_Work instruction_: Word for word, reproduce every line of the data.

#### Provided entries

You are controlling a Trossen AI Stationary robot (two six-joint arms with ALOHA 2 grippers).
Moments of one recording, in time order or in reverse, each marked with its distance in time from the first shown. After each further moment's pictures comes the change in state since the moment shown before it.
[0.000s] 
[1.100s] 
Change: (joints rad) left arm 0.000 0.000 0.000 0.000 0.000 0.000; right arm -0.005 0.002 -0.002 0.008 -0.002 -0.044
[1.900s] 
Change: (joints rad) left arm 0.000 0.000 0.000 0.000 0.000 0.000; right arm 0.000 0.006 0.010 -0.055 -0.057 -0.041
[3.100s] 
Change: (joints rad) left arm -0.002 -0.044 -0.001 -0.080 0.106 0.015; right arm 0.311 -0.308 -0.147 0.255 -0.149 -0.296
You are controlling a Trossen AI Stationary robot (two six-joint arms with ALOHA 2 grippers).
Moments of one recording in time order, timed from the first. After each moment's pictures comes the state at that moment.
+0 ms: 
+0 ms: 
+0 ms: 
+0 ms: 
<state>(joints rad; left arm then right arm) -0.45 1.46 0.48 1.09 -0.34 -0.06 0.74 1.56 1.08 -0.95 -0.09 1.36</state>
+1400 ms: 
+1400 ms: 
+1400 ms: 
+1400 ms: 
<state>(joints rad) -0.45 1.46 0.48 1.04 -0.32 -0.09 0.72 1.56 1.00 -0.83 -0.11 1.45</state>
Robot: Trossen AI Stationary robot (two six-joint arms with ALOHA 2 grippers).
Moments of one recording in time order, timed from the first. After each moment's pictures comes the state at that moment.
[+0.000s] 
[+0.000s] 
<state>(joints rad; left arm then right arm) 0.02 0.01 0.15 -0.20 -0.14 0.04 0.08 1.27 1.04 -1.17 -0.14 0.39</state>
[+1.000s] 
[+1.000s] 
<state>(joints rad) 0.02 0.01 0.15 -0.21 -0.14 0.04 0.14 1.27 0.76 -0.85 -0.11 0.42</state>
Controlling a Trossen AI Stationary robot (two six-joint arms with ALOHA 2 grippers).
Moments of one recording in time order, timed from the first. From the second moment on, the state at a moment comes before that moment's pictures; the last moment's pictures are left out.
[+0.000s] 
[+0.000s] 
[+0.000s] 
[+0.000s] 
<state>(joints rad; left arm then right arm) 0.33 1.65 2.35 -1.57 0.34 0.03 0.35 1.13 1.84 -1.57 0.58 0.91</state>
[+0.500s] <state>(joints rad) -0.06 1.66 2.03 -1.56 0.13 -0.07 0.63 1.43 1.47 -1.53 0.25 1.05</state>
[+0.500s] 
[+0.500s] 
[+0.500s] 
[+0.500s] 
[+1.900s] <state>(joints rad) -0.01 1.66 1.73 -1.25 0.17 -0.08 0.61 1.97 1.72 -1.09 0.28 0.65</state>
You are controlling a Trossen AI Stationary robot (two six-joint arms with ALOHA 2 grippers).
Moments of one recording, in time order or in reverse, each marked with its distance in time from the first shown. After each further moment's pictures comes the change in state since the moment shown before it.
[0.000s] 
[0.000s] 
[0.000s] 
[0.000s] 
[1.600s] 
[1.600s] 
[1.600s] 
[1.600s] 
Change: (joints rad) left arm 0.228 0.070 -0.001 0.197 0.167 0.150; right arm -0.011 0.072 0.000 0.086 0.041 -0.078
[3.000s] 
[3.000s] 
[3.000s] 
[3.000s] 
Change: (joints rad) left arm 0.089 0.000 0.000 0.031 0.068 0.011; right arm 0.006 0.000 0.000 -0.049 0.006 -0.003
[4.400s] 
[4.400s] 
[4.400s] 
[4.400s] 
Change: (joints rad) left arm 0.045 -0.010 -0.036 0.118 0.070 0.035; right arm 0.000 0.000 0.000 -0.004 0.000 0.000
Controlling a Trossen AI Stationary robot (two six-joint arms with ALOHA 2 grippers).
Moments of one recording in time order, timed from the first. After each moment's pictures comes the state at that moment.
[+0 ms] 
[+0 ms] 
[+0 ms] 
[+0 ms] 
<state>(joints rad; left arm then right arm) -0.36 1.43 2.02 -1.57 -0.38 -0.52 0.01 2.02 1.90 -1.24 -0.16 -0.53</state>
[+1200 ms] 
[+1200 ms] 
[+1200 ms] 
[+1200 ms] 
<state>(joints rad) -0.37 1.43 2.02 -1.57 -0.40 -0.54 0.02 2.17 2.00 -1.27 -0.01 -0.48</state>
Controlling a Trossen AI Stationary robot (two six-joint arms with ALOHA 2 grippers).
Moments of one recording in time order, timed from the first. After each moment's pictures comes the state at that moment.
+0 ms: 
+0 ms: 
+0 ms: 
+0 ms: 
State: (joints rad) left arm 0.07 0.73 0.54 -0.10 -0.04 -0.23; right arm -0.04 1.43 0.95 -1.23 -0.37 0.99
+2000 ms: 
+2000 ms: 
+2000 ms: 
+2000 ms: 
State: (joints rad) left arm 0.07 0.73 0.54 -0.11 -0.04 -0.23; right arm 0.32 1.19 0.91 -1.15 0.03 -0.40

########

_Exercise answer_:
You are controlling a Trossen AI Stationary robot (two six-joint arms with ALOHA 2 grippers).
Moments of one recording, in time order or in reverse, each marked with its distance in time from the first shown. After each further moment's pictures comes the change in state since the moment shown before it.
[0.000s] 
[1.100s] 
Change: (joints rad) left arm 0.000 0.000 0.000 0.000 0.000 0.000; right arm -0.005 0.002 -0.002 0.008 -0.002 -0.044
[1.900s] 
Change: (joints rad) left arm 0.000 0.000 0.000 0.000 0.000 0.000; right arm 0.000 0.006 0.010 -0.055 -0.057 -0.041
[3.100s] 
Change: (joints rad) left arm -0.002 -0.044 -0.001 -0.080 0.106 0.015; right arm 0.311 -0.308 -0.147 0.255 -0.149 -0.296
You are controlling a Trossen AI Stationary robot (two six-joint arms with ALOHA 2 grippers).
Moments of one recording in time order, timed from the first. After each moment's pictures comes the state at that moment.
+0 ms: 
+0 ms: 
+0 ms: 
+0 ms: 
<state>(joints rad; left arm then right arm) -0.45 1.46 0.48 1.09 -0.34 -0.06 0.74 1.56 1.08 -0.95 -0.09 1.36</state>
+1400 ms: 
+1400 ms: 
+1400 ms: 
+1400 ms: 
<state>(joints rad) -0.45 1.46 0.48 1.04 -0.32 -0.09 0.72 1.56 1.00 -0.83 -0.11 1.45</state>
Robot: Trossen AI Stationary robot (two six-joint arms with ALOHA 2 grippers).
Moments of one recording in time order, timed from the first. After each moment's pictures comes the state at that moment.
[+0.000s] 
[+0.000s] 
<state>(joints rad; left arm then right arm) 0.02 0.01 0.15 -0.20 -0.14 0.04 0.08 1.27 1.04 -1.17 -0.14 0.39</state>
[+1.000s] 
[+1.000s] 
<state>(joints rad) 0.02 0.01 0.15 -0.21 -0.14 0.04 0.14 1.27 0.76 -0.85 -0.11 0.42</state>
Controlling a Trossen AI Stationary robot (two six-joint arms with ALOHA 2 grippers).
Moments of one recording in time order, timed from the first. From the second moment on, the state at a moment comes before that moment's pictures; the last moment's pictures are left out.
[+0.000s] 
[+0.000s] 
[+0.000s] 
[+0.000s] 
<state>(joints rad; left arm then right arm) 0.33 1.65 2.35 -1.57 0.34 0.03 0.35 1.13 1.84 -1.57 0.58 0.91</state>
[+0.500s] <state>(joints rad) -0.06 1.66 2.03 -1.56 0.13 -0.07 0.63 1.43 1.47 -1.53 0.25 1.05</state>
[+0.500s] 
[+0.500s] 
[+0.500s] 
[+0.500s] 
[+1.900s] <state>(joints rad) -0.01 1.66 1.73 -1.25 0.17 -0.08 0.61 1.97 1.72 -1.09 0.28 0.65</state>
You are controlling a Trossen AI Stationary robot (two six-joint arms with ALOHA 2 grippers).
Moments of one recording, in time order or in reverse, each marked with its distance in time from the first shown. After each further moment's pictures comes the change in state since the moment shown before it.
[0.000s] 
[0.000s] 
[0.000s] 
[0.000s] 
[1.600s] 
[1.600s] 
[1.600s] 
[1.600s] 
Change: (joints rad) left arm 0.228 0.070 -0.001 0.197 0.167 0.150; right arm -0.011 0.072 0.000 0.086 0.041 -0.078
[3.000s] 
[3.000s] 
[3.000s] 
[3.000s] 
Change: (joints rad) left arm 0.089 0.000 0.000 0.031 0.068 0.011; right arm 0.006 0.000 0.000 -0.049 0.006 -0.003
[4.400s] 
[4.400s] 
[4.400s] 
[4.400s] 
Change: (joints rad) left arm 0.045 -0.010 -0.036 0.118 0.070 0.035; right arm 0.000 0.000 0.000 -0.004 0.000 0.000
Controlling a Trossen AI Stationary robot (two six-joint arms with ALOHA 2 grippers).
Moments of one recording in time order, timed from the first. After each moment's pictures comes the state at that moment.
[+0 ms] 
[+0 ms] 
[+0 ms] 
[+0 ms] 
<state>(joints rad; left arm then right arm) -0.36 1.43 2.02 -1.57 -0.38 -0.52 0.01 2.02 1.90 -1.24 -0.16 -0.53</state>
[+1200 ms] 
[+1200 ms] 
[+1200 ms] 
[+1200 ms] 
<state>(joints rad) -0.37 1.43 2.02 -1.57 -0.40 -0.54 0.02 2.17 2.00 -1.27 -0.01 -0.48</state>
Controlling a Trossen AI Stationary robot (two six-joint arms with ALOHA 2 grippers).
Moments of one recording in time order, timed from the first. After each moment's pictures comes the state at that moment.
+0 ms: 
+0 ms: 
+0 ms: 
+0 ms: 
State: (joints rad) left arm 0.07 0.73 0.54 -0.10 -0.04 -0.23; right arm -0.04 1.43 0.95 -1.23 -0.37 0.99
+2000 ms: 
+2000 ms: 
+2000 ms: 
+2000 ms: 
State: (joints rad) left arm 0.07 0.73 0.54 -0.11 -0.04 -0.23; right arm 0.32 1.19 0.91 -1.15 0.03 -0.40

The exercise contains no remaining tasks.